Ken Wheeler, the industry topic and unapologetic hydrophobe, showed us what the future of React could be with a live demo of ReasonML (which many on the original React team are now working on) and ReasonReact. While this is probably not new to most folks familiar with the existential zeitgeist of JavaScript (We're supposed to always bet on JavaScript but better languages keep showing up!), what was new to me was the surprisingly wide support for ReasonML in the tooling ecosystem, including Repl.it and Sketch.sh.


We also got a spooky early Halloween storytime session with the professorial Vincent Reimer on the nasty, dirty, uncomfortably fascinating tricks he was forced to use in building the experimental React Native DOM. My favorite was the tale of how he had to figure out how to capture the physical back button in Android and prevent the user from leaving the page, so he pushed two pages in history instead of one, borrowing a trick or three from the world of black hat JavaScript hackers that make pop-unders and other such stains on the Web.

Florian Rival from GDevelop showed off the biggest production React + Web Assembly app in existence today. (I think?) Both days were capped off with VR-related talks — from Vladimir Novick who showed us real React Portals and Matt Hamil with a Frogger demo showing off React-360. It is clear that alternative React stacks and renderers are an extremely fertile area of exploration right now.

And One for the Present


As a naive technologist I admittedly often tune out during talks whichfocus more on the people behind the technologies we use. But of course, these are arguably the most important topics that guide our day-to-day experience and our careers. React Boston was also not lacking in this department, and for me the standout talk was Jen Luker's talk on imposter syndrome.

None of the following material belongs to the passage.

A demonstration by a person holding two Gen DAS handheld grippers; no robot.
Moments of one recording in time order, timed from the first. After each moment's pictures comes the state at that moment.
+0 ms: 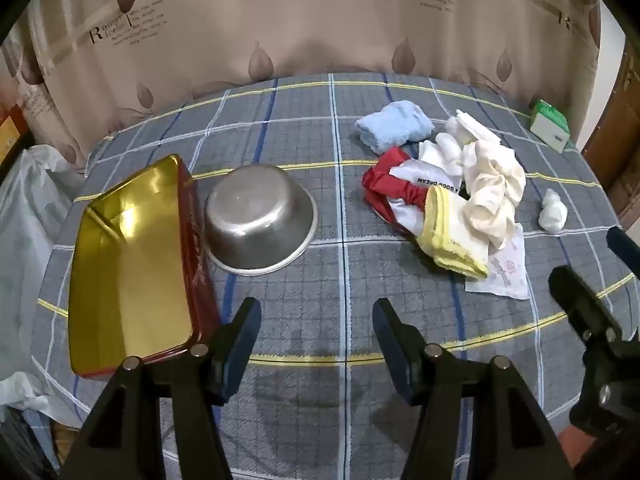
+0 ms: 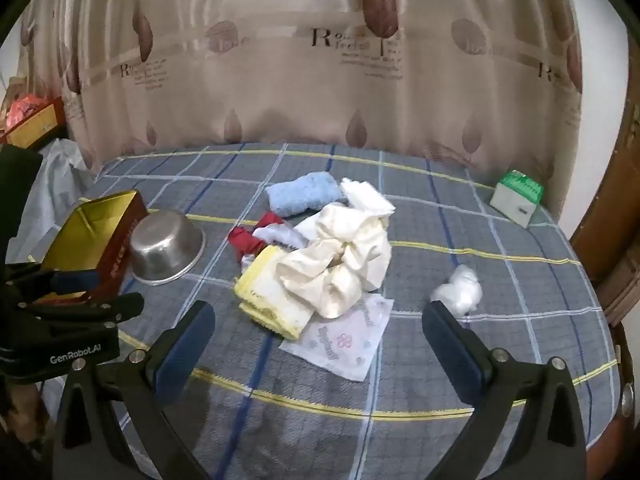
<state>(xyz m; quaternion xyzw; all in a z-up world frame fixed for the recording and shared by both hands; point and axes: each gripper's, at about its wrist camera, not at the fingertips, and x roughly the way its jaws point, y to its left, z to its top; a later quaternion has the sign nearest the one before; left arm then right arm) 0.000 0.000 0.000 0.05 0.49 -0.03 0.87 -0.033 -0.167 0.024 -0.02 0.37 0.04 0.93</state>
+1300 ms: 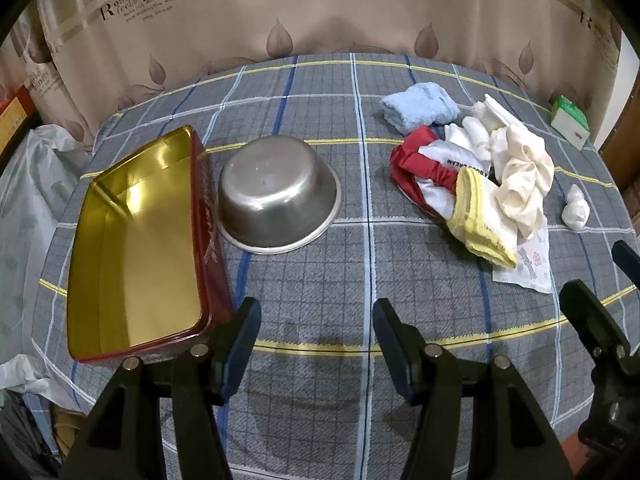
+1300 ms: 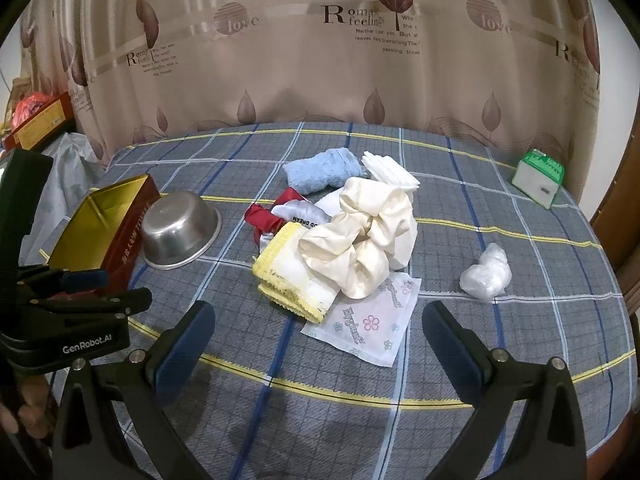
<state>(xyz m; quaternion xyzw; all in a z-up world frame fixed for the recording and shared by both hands) 0.003 0.016 -0.020 0.04 0.52 0.00 0.85 -0.031 -0.158 0.004 0.00 0.41 0.06 0.91</state>
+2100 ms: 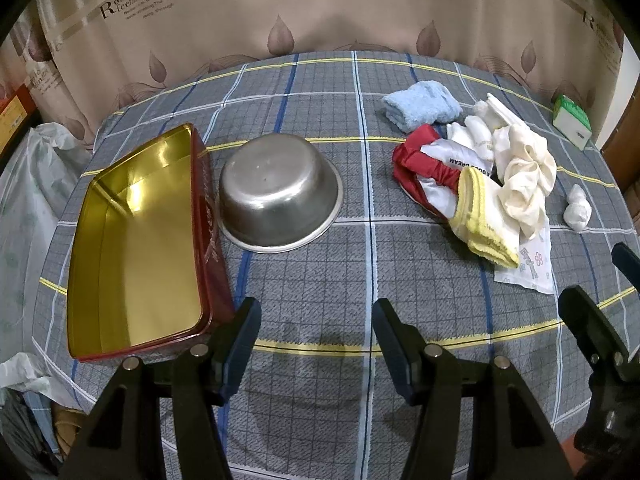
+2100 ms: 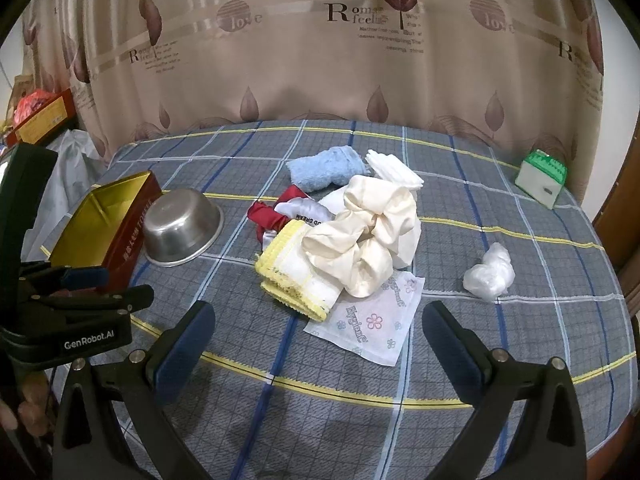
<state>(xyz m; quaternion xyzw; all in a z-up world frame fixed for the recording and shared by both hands) 0.002 0.017 -0.020 0.03 0.52 0.00 0.85 -0.031 -0.156 0.002 -0.01 0.41 0.06 0.91</state>
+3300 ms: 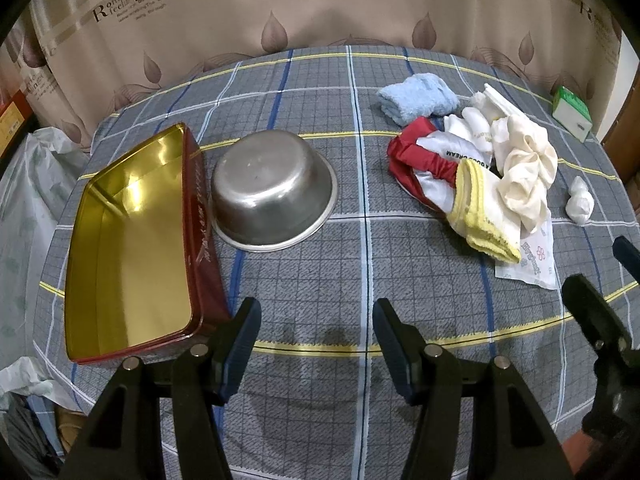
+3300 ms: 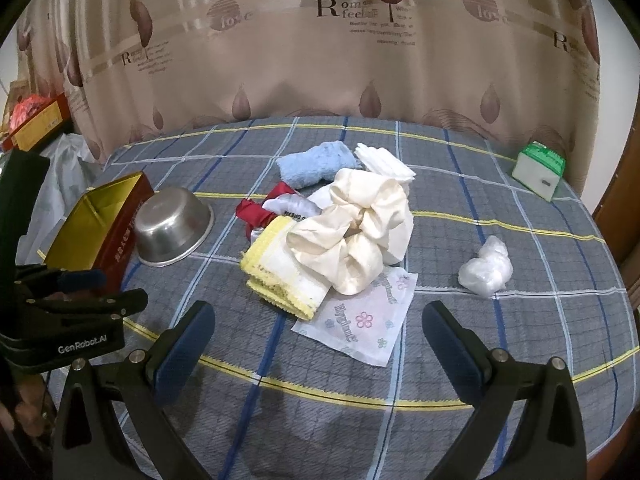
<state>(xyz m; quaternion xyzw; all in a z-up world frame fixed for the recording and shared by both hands) 0.007 0.007 -0.024 0.05 0.53 0.00 0.85 -0.027 -0.168 -0.003 0.00 0.41 0.05 0.91</state>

As a career changer myself with no CS degree I have dwelled on this a lot, but Jen's format using the hit 1956 Sci-fi film Forbidden Planet was captivating and visually stunning, while also remaining eminently relatable. In particular, her warning symptoms for impostor syndrome/burnout resonated with many folks during my Twitter and hallway conversations. Relatedly, I also recommend the hilarious and wisdom-packed lightning talk from the not-junior-anymore Erin Fox on Learning React Native as a Junior Engineer, which touches on more recent experiences with the same realities.

There were also passionate, evocative calls to action for more empathy in open source from Ankita Kulkarni of Rangle.io and a demand to be heard by the illustrious Samantha Bretous of MailChimp. (Definitely check out her gorgeously designed talk, which was also about better designer-to-developer workflow — something very apt and which I strongly related to since I was that guy working with my designer through Zeplin and Storybook!)

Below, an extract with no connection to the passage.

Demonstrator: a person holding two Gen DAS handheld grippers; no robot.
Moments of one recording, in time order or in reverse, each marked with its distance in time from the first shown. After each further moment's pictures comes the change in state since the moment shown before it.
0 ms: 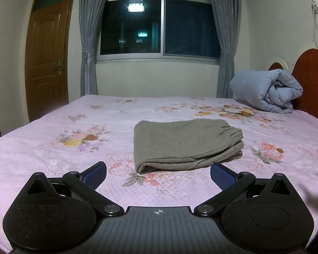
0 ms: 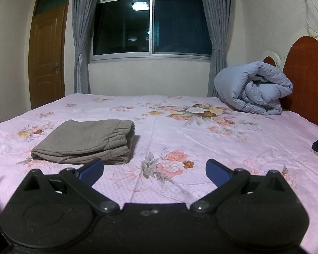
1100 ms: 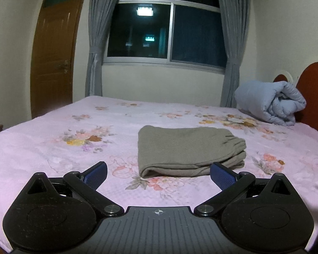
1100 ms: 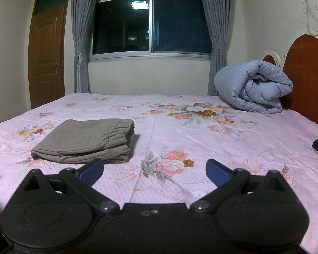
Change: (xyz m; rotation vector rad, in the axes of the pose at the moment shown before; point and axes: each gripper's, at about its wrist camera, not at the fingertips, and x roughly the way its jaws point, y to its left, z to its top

React is stronger than ever

Conferences are notorious for thought leading on the most "hipster" technologies, but at React Boston I met folks who were still working with everything from React 0.14 to interoperating Backbone.js and jQuery. I haven't even had space or time to process my favorite talk, Josh Comeau's The Case for Whimsy. (If you think you saw it at React Europe, you haven't — watch this talk when it comes out on Youtube).

At its core, React Boston was where practitioners and tinkerers could meet to share their thoughts on what is, and dream about what could be. As a New Yorker I am also personally happy that there is such a great, now regular, React conference on the East Coast, which makes these occasions more accessible to more folks who do React for a living.

The talk videos will be up soon on Youtube, but for the participants who gathered in Boston this past weekend, these great talks are already forever etched in our minds.